### YOUR INSTRUCTIONS
Reproduce the full listing without a single change.

### RECORDS SHOWN
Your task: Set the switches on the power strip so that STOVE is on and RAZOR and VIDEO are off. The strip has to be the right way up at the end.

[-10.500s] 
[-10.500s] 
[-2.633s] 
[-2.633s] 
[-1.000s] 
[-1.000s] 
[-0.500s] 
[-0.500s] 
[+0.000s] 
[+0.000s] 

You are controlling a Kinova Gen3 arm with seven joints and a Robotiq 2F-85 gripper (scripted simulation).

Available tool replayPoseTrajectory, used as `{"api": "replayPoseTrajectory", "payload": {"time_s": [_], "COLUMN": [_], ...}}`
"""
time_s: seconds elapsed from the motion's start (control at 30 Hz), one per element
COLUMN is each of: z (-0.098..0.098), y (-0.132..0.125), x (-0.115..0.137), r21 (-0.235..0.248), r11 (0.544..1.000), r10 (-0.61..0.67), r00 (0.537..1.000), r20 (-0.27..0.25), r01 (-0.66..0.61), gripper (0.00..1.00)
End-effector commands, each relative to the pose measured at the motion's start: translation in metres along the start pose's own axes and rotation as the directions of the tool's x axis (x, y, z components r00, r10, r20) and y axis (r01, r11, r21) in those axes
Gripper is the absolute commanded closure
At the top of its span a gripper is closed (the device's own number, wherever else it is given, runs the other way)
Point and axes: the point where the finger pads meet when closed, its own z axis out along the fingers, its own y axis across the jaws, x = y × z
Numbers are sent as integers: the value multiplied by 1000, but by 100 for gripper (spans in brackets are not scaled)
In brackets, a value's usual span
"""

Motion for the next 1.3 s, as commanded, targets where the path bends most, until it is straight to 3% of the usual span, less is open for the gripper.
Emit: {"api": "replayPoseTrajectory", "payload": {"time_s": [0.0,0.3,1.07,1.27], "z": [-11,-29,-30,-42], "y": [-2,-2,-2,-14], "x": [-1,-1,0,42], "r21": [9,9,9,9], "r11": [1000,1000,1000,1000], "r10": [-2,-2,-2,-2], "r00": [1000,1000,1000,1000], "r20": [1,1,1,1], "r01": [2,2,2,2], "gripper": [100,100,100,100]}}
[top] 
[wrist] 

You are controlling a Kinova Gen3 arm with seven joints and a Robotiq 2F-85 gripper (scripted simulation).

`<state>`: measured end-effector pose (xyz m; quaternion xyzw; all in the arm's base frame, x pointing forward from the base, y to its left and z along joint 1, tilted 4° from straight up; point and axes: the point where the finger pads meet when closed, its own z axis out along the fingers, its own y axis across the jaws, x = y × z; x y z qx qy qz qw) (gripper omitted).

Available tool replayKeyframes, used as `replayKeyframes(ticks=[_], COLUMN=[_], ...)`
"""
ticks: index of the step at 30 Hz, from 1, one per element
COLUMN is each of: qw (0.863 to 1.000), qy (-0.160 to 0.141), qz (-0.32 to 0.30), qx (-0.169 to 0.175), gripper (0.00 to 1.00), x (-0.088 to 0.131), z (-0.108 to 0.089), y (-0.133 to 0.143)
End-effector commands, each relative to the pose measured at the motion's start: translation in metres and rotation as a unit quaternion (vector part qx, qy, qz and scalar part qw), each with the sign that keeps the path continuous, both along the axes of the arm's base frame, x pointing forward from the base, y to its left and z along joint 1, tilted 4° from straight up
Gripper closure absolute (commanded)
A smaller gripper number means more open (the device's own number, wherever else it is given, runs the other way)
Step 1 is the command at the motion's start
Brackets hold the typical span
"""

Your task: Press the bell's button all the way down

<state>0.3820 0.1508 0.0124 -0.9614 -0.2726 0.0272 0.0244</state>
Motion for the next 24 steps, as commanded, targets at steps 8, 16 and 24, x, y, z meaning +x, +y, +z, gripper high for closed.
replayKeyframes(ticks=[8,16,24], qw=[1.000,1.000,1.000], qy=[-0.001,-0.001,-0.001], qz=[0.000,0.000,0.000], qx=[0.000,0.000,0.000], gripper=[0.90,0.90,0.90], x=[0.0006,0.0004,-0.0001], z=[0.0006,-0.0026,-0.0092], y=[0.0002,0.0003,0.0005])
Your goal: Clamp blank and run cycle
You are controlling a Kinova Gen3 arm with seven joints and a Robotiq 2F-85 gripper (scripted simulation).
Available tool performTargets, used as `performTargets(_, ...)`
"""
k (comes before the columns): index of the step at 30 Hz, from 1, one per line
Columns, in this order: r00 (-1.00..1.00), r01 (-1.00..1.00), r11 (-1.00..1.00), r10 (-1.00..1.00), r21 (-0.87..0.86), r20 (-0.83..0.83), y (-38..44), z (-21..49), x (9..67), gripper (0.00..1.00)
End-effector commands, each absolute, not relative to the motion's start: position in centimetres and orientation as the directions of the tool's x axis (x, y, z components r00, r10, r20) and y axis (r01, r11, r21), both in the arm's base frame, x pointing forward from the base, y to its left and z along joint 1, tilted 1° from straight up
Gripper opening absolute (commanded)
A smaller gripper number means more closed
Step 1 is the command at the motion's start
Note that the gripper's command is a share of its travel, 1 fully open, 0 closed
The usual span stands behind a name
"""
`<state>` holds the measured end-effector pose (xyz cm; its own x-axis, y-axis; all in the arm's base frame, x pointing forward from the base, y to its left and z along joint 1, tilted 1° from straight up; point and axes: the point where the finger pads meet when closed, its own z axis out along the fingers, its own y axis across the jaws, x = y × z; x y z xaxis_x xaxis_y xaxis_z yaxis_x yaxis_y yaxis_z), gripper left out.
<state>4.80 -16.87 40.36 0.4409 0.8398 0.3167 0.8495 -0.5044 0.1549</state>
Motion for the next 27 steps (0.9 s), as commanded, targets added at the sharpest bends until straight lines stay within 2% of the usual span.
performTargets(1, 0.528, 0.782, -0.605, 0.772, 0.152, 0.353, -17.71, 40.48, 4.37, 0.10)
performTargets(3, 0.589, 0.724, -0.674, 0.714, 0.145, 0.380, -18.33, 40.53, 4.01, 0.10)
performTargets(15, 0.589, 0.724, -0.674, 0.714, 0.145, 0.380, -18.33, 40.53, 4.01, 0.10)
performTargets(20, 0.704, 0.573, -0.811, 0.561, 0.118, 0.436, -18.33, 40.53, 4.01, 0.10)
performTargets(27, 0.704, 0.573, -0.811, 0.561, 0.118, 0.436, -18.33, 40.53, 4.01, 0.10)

### YOUR SOLUTION
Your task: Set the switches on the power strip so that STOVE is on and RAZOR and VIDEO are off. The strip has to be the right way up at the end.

[-10.500s] 
[-10.500s] 
[-2.633s] 
[-2.633s] 
[-1.000s] 
[-1.000s] 
[-0.500s] 
[-0.500s] 
[+0.000s] 
[+0.000s] 

You are controlling a Kinova Gen3 arm with seven joints and a Robotiq 2F-85 gripper (scripted simulation).

Available tool replayPoseTrajectory, used as `{"api": "replayPoseTrajectory", "payload": {"time_s": [_], "COLUMN": [_], ...}}`
"""
time_s: seconds elapsed from the motion's start (control at 30 Hz), one per element
COLUMN is each of: z (-0.098..0.098), y (-0.132..0.125), x (-0.115..0.137), r21 (-0.235..0.248), r11 (0.544..1.000), r10 (-0.61..0.67), r00 (0.537..1.000), r20 (-0.27..0.25), r01 (-0.66..0.61), gripper (0.00..1.00)
End-effector commands, each relative to the pose measured at the motion's start: translation in metres along the start pose's own axes and rotation as the directions of the tool's x axis (x, y, z components r00, r10, r20) and y axis (r01, r11, r21) in those axes
Gripper is the absolute commanded closure
At the top of its span a gripper is closed (the device's own number, wherever else it is given, runs the other way)
Point and axes: the point where the finger pads meet when closed, its own z axis out along the fingers, its own y axis across the jaws, x = y × z
Numbers are sent as integers: the value multiplied by 1000, but by 100 for gripper (spans in brackets are not scaled)
In brackets, a value's usual span
"""

Motion for the next 1.3 s, as commanded, targets where the path bends most, until it is straight to 3% of the usual span, less is open for the gripper.
Emit: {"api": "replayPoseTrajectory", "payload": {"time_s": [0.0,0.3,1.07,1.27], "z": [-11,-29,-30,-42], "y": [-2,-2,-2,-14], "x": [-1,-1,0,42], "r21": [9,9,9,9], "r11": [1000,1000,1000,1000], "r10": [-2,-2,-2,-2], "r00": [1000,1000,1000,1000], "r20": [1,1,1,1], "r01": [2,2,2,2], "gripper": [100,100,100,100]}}
[top] 
[wrist] 

You are controlling a Kinova Gen3 arm with seven joints and a Robotiq 2F-85 gripper (scripted simulation).

`<state>`: measured end-effector pose (xyz m; quaternion xyzw; all in the arm's base frame, x pointing forward from the base, y to its left and z along joint 1, tilted 4° from straight up; point and axes: the point where the finger pads meet when closed, its own z axis out along the fingers, its own y axis across the jaws, x = y × z; x y z qx qy qz qw) (gripper omitted).

Available tool replayKeyframes, used as `replayKeyframes(ticks=[_], COLUMN=[_], ...)`
"""
ticks: index of the step at 30 Hz, from 1, one per element
COLUMN is each of: qw (0.863 to 1.000), qy (-0.160 to 0.141), qz (-0.32 to 0.30), qx (-0.169 to 0.175), gripper (0.00 to 1.00), x (-0.088 to 0.131), z (-0.108 to 0.089), y (-0.133 to 0.143)
End-effector commands, each relative to the pose measured at the motion's start: translation in metres and rotation as a unit quaternion (vector part qx, qy, qz and scalar part qw), each with the sign that keeps the path continuous, both along the axes of the arm's base frame, x pointing forward from the base, y to its left and z along joint 1, tilted 4° from straight up
Gripper closure absolute (commanded)
A smaller gripper number means more open (the device's own number, wherever else it is given, runs the other way)
Step 1 is the command at the motion's start
Brackets hold the typical span
"""

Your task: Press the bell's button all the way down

<state>0.3820 0.1508 0.0124 -0.9614 -0.2726 0.0272 0.0244</state>
Motion for the next 24 steps, as commanded, targets at steps 8, 16 and 24, x, y, z meaning +x, +y, +z, gripper high for closed.
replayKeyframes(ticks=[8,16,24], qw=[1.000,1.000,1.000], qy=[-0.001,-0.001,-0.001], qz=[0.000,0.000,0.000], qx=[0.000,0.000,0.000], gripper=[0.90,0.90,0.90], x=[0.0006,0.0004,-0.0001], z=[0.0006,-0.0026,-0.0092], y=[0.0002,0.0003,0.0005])
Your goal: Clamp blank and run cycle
You are controlling a Kinova Gen3 arm with seven joints and a Robotiq 2F-85 gripper (scripted simulation).
Available tool performTargets, used as `performTargets(_, ...)`
"""
k (comes before the columns): index of the step at 30 Hz, from 1, one per line
Columns, in this order: r00 (-1.00..1.00), r01 (-1.00..1.00), r11 (-1.00..1.00), r10 (-1.00..1.00), r21 (-0.87..0.86), r20 (-0.83..0.83), y (-38..44), z (-21..49), x (9..67), gripper (0.00..1.00)
End-effector commands, each absolute, not relative to the motion's start: position in centimetres and orientation as the directions of the tool's x axis (x, y, z components r00, r10, r20) and y axis (r01, r11, r21), both in the arm's base frame, x pointing forward from the base, y to its left and z along joint 1, tilted 1° from straight up
Gripper opening absolute (commanded)
A smaller gripper number means more closed
Step 1 is the command at the motion's start
Note that the gripper's command is a share of its travel, 1 fully open, 0 closed
The usual span stands behind a name
"""
`<state>` holds the measured end-effector pose (xyz cm; its own x-axis, y-axis; all in the arm's base frame, x pointing forward from the base, y to its left and z along joint 1, tilted 1° from straight up; point and axes: the point where the finger pads meet when closed, its own z axis out along the fingers, its own y axis across the jaws, x = y × z; x y z xaxis_x xaxis_y xaxis_z yaxis_x yaxis_y yaxis_z), gripper left out.
<state>4.80 -16.87 40.36 0.4409 0.8398 0.3167 0.8495 -0.5044 0.1549</state>
Motion for the next 27 steps (0.9 s), as commanded, targets added at the sharpest bends until straight lines stay within 2% of the usual span.
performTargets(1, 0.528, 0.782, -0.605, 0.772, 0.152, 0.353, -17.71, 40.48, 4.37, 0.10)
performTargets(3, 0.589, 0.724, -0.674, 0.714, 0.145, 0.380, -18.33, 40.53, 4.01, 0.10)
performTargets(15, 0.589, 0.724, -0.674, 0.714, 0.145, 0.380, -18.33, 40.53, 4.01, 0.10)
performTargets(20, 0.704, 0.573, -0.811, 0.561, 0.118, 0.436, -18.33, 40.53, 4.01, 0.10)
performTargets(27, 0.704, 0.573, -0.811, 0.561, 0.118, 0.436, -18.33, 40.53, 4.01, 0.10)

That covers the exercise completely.